International climate action
The Kyoto Protocol’s first commitment period ends in 2012. Negotiations are underway to determine the terms of the next period, up to 2020, and are set to be concluded at COP 15, to be held in Copenhagen in December 2009. It is crucial that rigorous, legally binding emissions targets for industrialised countries – at the upper end of the 25-40% below 1990 levels by 2020 indicated in the Kyoto Protocol – are agreed.
The outcome of these negotiations is critical for the wind industry, as a new agreement will create the investor confidence needed to spur further growth in the sector.

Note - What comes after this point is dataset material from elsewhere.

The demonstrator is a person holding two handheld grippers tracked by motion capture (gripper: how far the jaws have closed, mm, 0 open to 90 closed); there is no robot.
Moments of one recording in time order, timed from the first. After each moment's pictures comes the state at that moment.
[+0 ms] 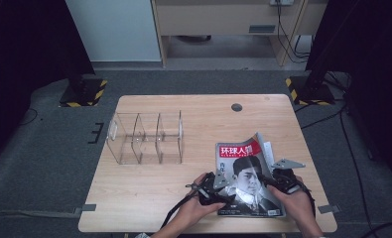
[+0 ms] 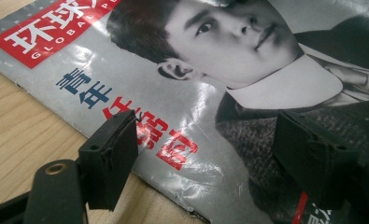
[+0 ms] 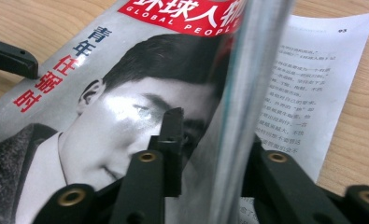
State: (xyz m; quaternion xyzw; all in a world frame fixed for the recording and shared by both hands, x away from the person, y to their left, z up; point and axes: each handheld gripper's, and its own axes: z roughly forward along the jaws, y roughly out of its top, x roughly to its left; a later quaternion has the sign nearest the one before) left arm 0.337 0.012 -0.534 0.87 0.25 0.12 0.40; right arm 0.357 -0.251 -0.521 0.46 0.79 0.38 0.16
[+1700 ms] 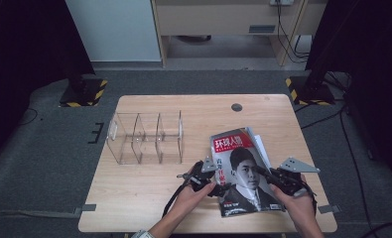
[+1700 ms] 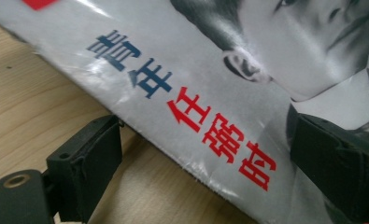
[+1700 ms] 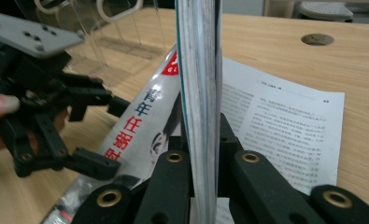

The Kyoto Protocol takes a strong market approach, recognising that it may be more cost-effective for Annex I (industrialised) countries to reduce emissions elsewhere, with the same results in terms of global reductions. There are three flexible mechanisms to achieve this: Joint Implementation (JI), the Clean Development Mechanism (CDM)) and Emissions Trading.
The CDM has contributed strongly to wind energy development in China, and to a lesser extend also in India. In October 2008, 538 wind energy projects were in the CDM pipeline, with a total installed capacity of 20,434 MW, representing 14% of all CDM projects. This figure increases by about 1,500 MW every month.
7 million ‘carbon emissions reductions’ (CERs) credits have been issued to wind projects, which will rise to 213 million by 2012. The majority of projects are in India and China.
The JI wind power market remains very small, with only 11 projects in the pipeline, all of them in Eastern Europe. It is hoped that the JI mechanism incentivise large countries such as Russia and the Ukraine to tap into their huge wind potential in the near future.